Both of these vectors are then normalized, i.e. divided by their length. The result is a unit vector, a vector pointing in the same direction but with a length of 1.
Then the dot product is calculated, then the Acos of the result. This gives the angle between the two vectors (formula taken from here (http://www.euclideanspace.com/maths/algebra/vectors/angleBetween/index.htm)).
Title: Re: Vision Cone confusion
Post by: Iphigenia on Tue 15/02/2011 14:11:40
It seems to work brilliantly for one guard but if I add more I sometimes get a

'Error. Floating Point divide By zero.' message

on line

x2 = x2/l;

I'm reproducing this spotting check:   
if (cnameguardhere.Close(70) && cnameguardhere.InView(20))

for each guard. Could that be the problem?
Title: Re: Vision Cone confusion
Post by: Khris on Tue 15/02/2011 14:36:17
Damn, that's what happens if you code everything in a message window :)

This will occur if a) the player is at the exact same coordinates as an NPC or if an NPC isn't moving.

Currently, the InView function doesn't cope with a standing character correctly.

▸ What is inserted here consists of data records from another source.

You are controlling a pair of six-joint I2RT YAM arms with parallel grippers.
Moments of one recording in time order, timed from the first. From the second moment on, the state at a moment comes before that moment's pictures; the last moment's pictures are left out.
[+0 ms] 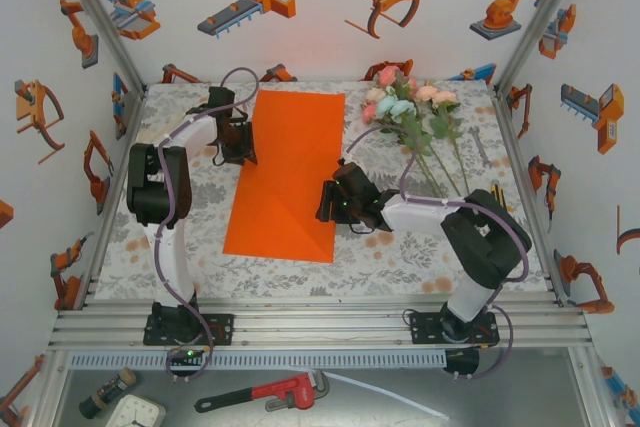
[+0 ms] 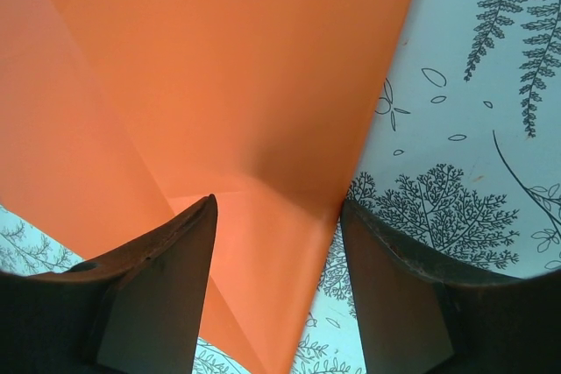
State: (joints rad) left arm -0.21 2.13 1.61 -0.60 0.18 -0.21; right arm 0.76 1.70 0.86 0.01 -0.01 0.71
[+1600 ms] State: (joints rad) left arm -0.29 1.89 1.69 -0.77 0.21 -0.93; right arm 1.15 1.71 1.06 0.08 0.27 0.05
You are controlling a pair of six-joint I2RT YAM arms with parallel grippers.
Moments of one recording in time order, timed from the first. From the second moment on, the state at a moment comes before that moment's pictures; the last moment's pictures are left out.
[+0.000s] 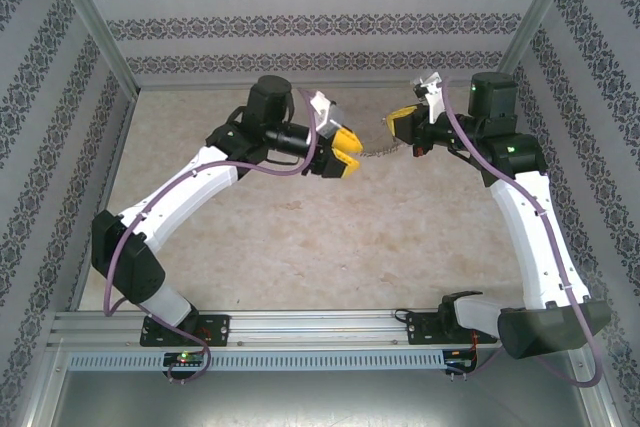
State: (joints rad) left arm -0.57 1.59 1.51 -0.26 1.06 0.21; right arm 0.11 1.22 1.43 -0.72 -0.78 -0.19
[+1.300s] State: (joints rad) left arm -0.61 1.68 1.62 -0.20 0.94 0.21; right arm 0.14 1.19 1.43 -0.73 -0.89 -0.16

Here's an amended version:

bool InView(this Character*, int limit) {
 float x1 = IntToFloat(player.x - this.x);
 float y1 = IntToFloat(player.y - this.y);
 float l = Maths.Sqrt(x1*x1 + y1*y1);
 if (l == 0.0) return true;
 x1 = x1/l;
 y1 = y1/l;

 float x2 = IntToFloat(npc_xd[this.ID]);
 float y2 = IntToFloat(npc_yd[this.ID]);
 l = Maths.Sqrt(x2*x2 + y2*y2);

 if (l == 0.0) {  // NPC isn't moving
   if (this.Loop == 0) { x2 = 0.0; y2 = 1.0; }  // set direction according to loop
   if (this.Loop == 1) { x2 = -1.0; y2 = 0.0; }
   if (this.Loop == 2) { x2 = 1.0; y2 = 0.0; }
   if (this.Loop == 3) { x2 = 0.0; y2 = -1.0; }
 }
 else {
   x2 = x2/l;
   y2 = y2/l;
 }

 float angle = Maths.RadiansToDegrees(Maths.Arcos(x1*x2 + y1*y2));

 return (angle <= IntToFloat(limit));
}
Title: Re: Vision Cone confusion
Post by: Iphigenia on Tue 15/02/2011 16:41:35
This line seems to be causing a Type Mismatch (Cannot convert 'float' to 'int'):

if (l == 0) return true
Title: Re: Vision Cone confusion
Post by: DoorKnobHandle on Tue 15/02/2011 16:54:36
Needs to be:


if (l == 0.0) return true;
Title: Re: Vision Cone confusion
Post by: Iphigenia on Tue 15/02/2011 18:31:40
Cheers dkh. That did the trick.

I now have eagle-eyed guards pacing around the room!

Thanks for all the help Khris. You're a marvel.